§ **Brief**
Write out nothing except the lines running from the one containing "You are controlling" to the last line of the data, exactly as they stand.

━━━━━━━━━━

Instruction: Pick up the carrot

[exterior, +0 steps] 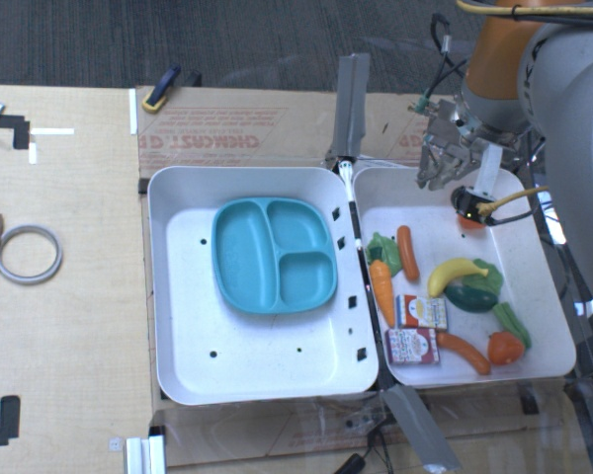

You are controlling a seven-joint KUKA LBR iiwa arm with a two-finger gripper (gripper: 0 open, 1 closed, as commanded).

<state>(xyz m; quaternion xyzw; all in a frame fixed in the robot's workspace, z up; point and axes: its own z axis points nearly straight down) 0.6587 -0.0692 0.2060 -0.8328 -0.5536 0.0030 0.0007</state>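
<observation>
Right of centre in the frame, the carrot lies in the right-hand bin, tight against that bin's left wall. It is a short orange cone with a leafy green top pointing toward the top of the frame and its narrow tip pointing down. Just to its right lie a small reddish sausage shape and a little printed carton, the carton almost touching the carrot's lower end. Farther right sit a banana and a dark green vegetable.

The gripper hangs over the upper edge of the right bin, well apart from the carrot; whether it is spread or clenched cannot be told from this angle, and nothing is seen in it.

The carrot looks like a toy: probably light, stiff and smooth, so likely to slip. The thick orange body just below the greens seems the best place to take hold, squeezing across its width. The near wall and carton leave little room, so the approach looks cramped.

The left bin holds a blue divided plate.
</observation>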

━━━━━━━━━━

§ **Reply to the task**
You are controlling a seven-joint KUKA LBR iiwa arm with a two-finger gripper (gripper: 0 open, 1 closed, as commanded).

<state>(xyz m; quaternion xyzw; all in a frame fixed in the robot's workspace, z up; point and axes: its own z axis points nearly straight down) 0.6587 -0.0692 0.2060 -0.8328 -0.5536 0.0030 0.0007</state>
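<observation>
Right of centre in the frame, the carrot lies in the right-hand bin, tight against that bin's left wall. It is a short orange cone with a leafy green top pointing toward the top of the frame and its narrow tip pointing down. Just to its right lie a small reddish sausage shape and a little printed carton, the carton almost touching the carrot's lower end. Farther right sit a banana and a dark green vegetable.

The gripper hangs over the upper edge of the right bin, well apart from the carrot; whether it is spread or clenched cannot be told from this angle, and nothing is seen in it.

The carrot looks like a toy: probably light, stiff and smooth, so likely to slip. The thick orange body just below the greens seems the best place to take hold, squeezing across its width. The near wall and carton leave little room, so the approach looks cramped.

The left bin holds a blue divided plate.
</observation>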

No additional lines are needed for this answer.